My guest column Friday in the Seattle Post-Intelligencer about the Center for Climate Strategies drew a lot of comments (a lot more than any other place where I or others have written about them), with many of them upset about Locke Foundation tactics and secret agenda. Here’s the most recent one I saw:
I can tell you why my skin crawls at JLF tactics. JLF exists to do no
good. It’s a scam. It’s been created with no other purpose than to
assassinate another organization, in this case CSS (sic). Just do a web
search and you will find dozens of articles and false-front websites
(single purpose websites that don’t serve a real community or
organization or individual). They’re spamming the web with what is
actually just one article, and then linking back and forth to make the
whole sad, thin, dirty thing look big.
Wish I knew where they all were.
Then I took a look at
CSS. I did some background searching on their team members.
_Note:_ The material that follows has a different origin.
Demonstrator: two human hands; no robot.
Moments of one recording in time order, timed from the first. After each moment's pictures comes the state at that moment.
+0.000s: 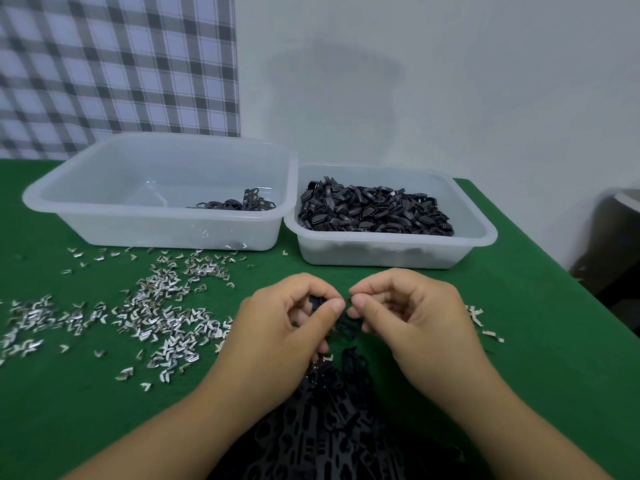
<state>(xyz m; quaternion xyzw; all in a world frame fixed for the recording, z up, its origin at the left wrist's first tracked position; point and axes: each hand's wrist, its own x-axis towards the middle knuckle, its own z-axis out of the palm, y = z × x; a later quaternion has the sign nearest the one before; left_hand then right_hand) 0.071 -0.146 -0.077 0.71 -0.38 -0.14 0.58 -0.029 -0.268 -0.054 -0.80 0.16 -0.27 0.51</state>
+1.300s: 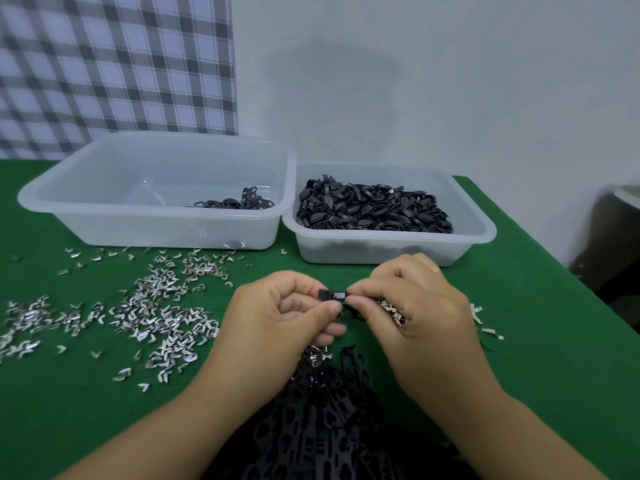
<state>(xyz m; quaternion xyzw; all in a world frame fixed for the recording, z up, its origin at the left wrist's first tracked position) 0.071 -0.148 -0.070 0.63 -0.28 -0.24 0.69 -0.029 -0.272 -0.064 -0.89 0.08 -0.42 0.16</state>
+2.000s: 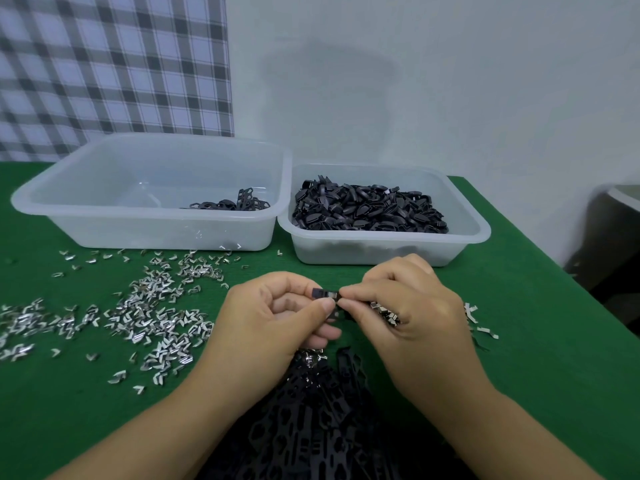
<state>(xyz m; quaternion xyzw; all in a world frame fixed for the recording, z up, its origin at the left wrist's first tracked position) 0.073 -0.148 -0.071 0.61 -0.28 -0.25 0.70 -0.027 -0.272 -0.066 -0.88 0.06 -0.44 0.18</state>
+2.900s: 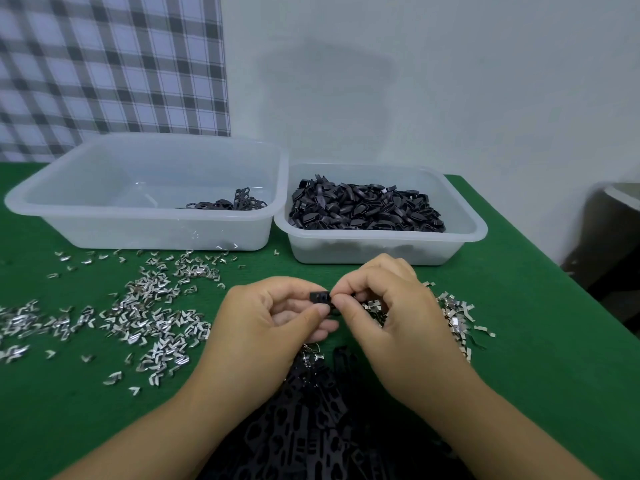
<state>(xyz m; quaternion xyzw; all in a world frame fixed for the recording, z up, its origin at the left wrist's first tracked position) 0.068 -0.148 -0.070 0.63 -0.29 -0.22 0.69 -0.026 -0.264 -0.059 -0.89 0.12 -0.31 0.31</state>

They seem
to be who they claim to be, lots of experience in government and
business, light on the ivory tower stuff, greenish, but not whacky.
They actually do some work: facilitating tough environmental decisions
with state governments. Saintly? Probably not, but pretty normal.
“Lots of experience in government and business?” Isn’t that the problem? And the extent of their work entails piling up frequent-flier miles while they haul the same presentations and process from state to state.
Then
I went back and looked at John Locke’s team. Very little science or
government experience. Lots of writing, journalism, marketing, and
think tank experience. Propaganda hacks. That’s why they have the time
and money to push out carbon copy articles across the US. That’s their
job — to spin and spoil.
Only conservatives are guilty of carbon copying, I guess!